1. The distributed federal learning collaborative computing method is characterized by comprising the following steps of:

training a deep reinforcement learning model;

responding to the trained deep reinforcement learning model to be deployed to each edge server respectively, and performing federal learning;

Ending the federal learning;

the method specifically comprises the following substeps of:

initializing network parameters and state information of the deep reinforcement learning model;

Each participant performs training of each local model according to the network parameters and state information initialized by the deep reinforcement learning model;

Generating a bandwidth allocation strategy in response to completing the simulated training of the local model, and updating the AC network parameters in a single step in each time slot;

Generating an association policy and a computing resource allocation policy in response to completing the simulated transmission of the local model, and updating DQN network parameters;

Detecting whether the deep reinforcement learning model converges or the maximum iteration number;

if the local model is not converged or the maximum iteration number is not reached, starting the next iteration, and carrying out the training of the local model again;

The current fast-scale state space is used as input of an AC network, and a fast-scale action space, namely a bandwidth resource allocation strategy is obtained;

The fast scale state space s is expressed as:

fast scale motion space The fast-scale action space is bandwidth resource allocation strategy, whereinRepresenting the bandwidth allocated by edge server m for party k per slot;

in the process of uploading all parameters of the trained deep reinforcement learning model to the edge server according to the determined bandwidth resource allocation strategy, the available uplink data transmission rate between the ith round of participant k and the edge server m Expressed as:

2. The distributed federal learning collaborative computing method according to claim 1, wherein a metal surface defect detection model is used as a local model.

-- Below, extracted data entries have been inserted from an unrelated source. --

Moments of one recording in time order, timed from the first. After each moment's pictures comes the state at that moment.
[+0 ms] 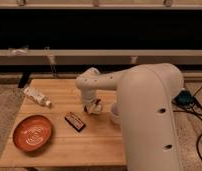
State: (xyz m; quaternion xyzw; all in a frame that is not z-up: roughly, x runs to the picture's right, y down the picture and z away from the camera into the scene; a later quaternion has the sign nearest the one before) arm -0.071 0.122 0.870 -0.30 -0.16 -0.34 0.88
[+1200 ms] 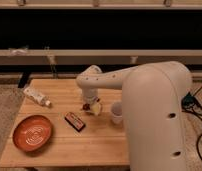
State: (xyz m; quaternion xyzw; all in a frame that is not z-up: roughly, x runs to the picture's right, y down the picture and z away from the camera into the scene) arm -0.057 0.101 0.852 -0.28 -0.16 -0.34 0.88
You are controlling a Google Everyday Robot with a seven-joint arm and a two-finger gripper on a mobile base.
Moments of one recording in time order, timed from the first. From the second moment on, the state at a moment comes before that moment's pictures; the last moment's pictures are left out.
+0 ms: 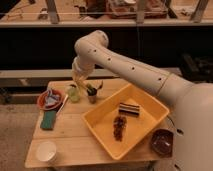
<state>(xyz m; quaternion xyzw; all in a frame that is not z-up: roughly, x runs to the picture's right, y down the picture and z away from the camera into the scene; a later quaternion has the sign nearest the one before) -0.133 -0.066 0.724 0.04 -0.27 -0.77 0.57</state>
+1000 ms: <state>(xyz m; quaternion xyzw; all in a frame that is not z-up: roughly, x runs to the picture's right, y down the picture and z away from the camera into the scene) -0.177 -0.112 0.790 0.06 -0.28 -0.81 0.52</state>
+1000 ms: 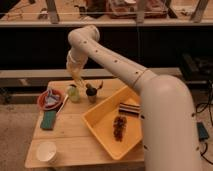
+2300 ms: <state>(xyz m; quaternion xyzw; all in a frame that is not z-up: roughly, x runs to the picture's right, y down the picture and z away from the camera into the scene) -0.228 -0.040 0.860 0.02 -0.33 -0.83 0.46</state>
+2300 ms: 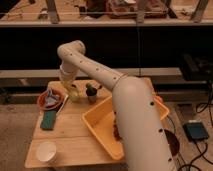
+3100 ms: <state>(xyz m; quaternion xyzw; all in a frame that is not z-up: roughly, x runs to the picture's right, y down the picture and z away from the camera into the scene) -0.223 -0.030 0.891 -0.02 -0.33 -0.82 0.47</state>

3. The distributed federal learning collaborative computing method according to claim 1, wherein the initialized state information specifically includes: initializing parameters and convergence accuracy of an Actor network, a Critic network and a DQN network, and position coordinates [ x _k,y_k ] of each participant and initial mini-batch valuesCPU frequency f _k, position coordinates of each edge server x _m,y_m, and maximum bandwidth B _m, slot length Δt and maximum number of iterations I.

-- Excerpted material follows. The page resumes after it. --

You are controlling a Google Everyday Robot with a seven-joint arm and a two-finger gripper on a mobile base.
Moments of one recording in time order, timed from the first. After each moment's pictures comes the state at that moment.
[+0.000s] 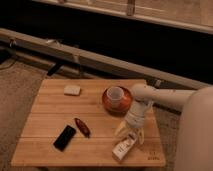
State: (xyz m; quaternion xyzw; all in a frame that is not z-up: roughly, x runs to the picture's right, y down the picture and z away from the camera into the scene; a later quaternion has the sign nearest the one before) arm 0.119 0.274 0.744 -0.51 0.35 0.61 0.49
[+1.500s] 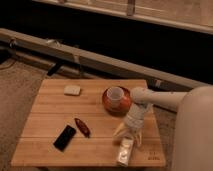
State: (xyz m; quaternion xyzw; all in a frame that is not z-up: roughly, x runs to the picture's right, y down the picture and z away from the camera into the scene) arm 0.109 0.282 0.759 -0.49 0.36 0.65 0.46
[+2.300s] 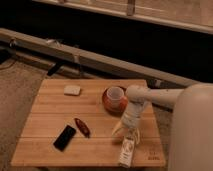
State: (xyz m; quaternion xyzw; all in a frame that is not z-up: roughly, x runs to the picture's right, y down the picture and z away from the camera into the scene) arm 0.103 0.277 0.759 -0.48 0.37 0.63 0.49
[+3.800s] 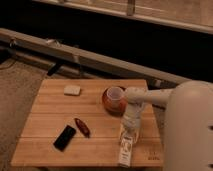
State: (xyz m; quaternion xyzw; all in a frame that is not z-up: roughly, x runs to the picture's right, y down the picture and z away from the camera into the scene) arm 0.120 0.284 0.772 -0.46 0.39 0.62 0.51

4. The distributed federal learning collaborative computing method according to claim 1, wherein the participant performs a local model training process by dividing a local data set D _k into a plurality of size classesAnd training the small lot b by updating the local weight by the following formula, thereby completing the training of the local model, wherein the training process is expressed as:

5. The distributed federal learning collaborative computing method according to claim 1, wherein simulated training of the local model is performed further comprising determining a time required for party k in an ith round of local training,

6. The distributed federal learning collaborative computing method according to claim 1, further comprising a time taken for an ith round of participant k to upload deep reinforcement learning model parameters to edge server mThe concrete steps are as follows:

7. A distributed federal learning collaborative computing system for use in any one of claims 1-6, comprising: a deep reinforcement learning unit and a federal learning unit;

The deep reinforcement learning unit is used for training a deep reinforcement learning model;

And the federation learning unit is used for performing federation learning according to the association strategy and the bandwidth resource allocation strategy which are calculated and generated by the deep reinforcement learning model.